[TASK OBJECTIVE]
Each line of the material must be reproduced exactly; pictures stay out.
Top of MATERIAL PROVIDED
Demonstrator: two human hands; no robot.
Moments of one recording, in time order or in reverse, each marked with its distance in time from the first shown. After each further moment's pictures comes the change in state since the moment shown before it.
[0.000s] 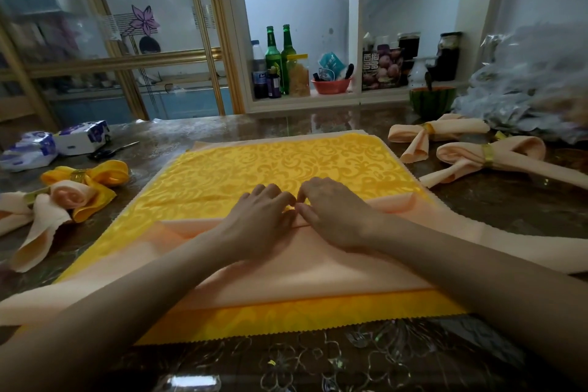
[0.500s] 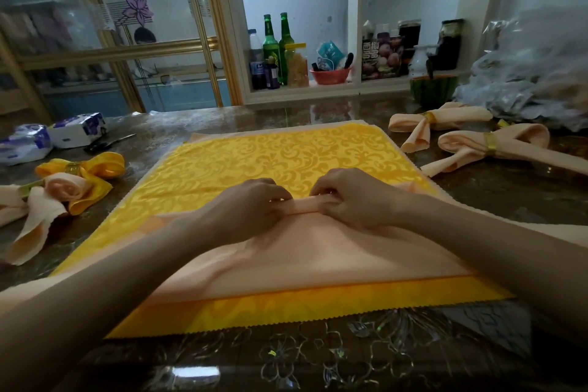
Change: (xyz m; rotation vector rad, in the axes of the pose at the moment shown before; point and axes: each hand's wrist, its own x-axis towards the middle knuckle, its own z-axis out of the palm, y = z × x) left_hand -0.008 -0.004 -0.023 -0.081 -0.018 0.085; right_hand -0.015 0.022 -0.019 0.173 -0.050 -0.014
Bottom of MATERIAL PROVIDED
[SOLUTION FOR THIS TASK]
Demonstrator: two human hands; no robot.
Moments of one recording, in time order or in reverse, each marked with its distance in time from the first shown. After each further moment's pictures comes the change in state since the moment shown before it.
[0.000s] 
[0.500s] 
Change: (xyz m; rotation vector rad, in the axes of the pose at the moment shown before; point and axes: each hand's wrist, its own x-axis towards the middle knuckle, its own z-axis out of the palm, y = z × x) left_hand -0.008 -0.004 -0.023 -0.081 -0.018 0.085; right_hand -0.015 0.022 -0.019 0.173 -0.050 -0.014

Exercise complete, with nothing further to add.